**DIRECTIONS:**
Wherever a line of the listing holds the string "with", copy that line.
---- DATA EXCERPT
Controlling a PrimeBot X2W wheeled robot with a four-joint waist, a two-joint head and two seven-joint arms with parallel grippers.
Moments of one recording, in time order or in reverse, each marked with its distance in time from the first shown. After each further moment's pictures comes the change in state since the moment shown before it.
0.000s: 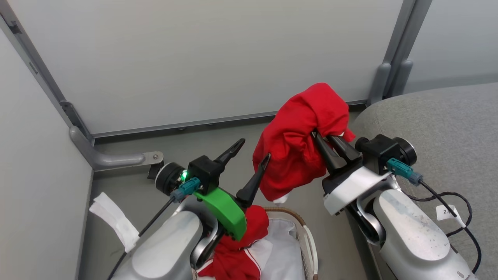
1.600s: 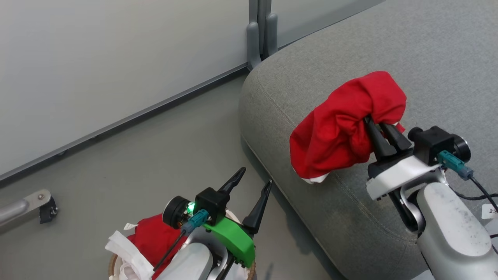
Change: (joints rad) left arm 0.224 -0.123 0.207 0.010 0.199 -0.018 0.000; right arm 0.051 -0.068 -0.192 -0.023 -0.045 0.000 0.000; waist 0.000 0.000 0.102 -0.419
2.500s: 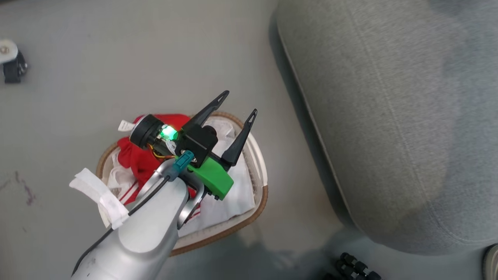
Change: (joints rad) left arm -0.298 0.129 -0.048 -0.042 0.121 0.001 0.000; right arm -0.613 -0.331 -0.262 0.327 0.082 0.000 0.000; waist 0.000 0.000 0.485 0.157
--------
**OUTPUT BELOW:**
Controlling a PrimeBot X2W wheeled robot with a four-joint waist, a two-joint head and two seven-joint arms with parallel grippers.
Moments of one recording, in time order or in reverse, each marked with its distance in time from the first shown. After each further moment's pictures comes the change in state since the moment shown before it.

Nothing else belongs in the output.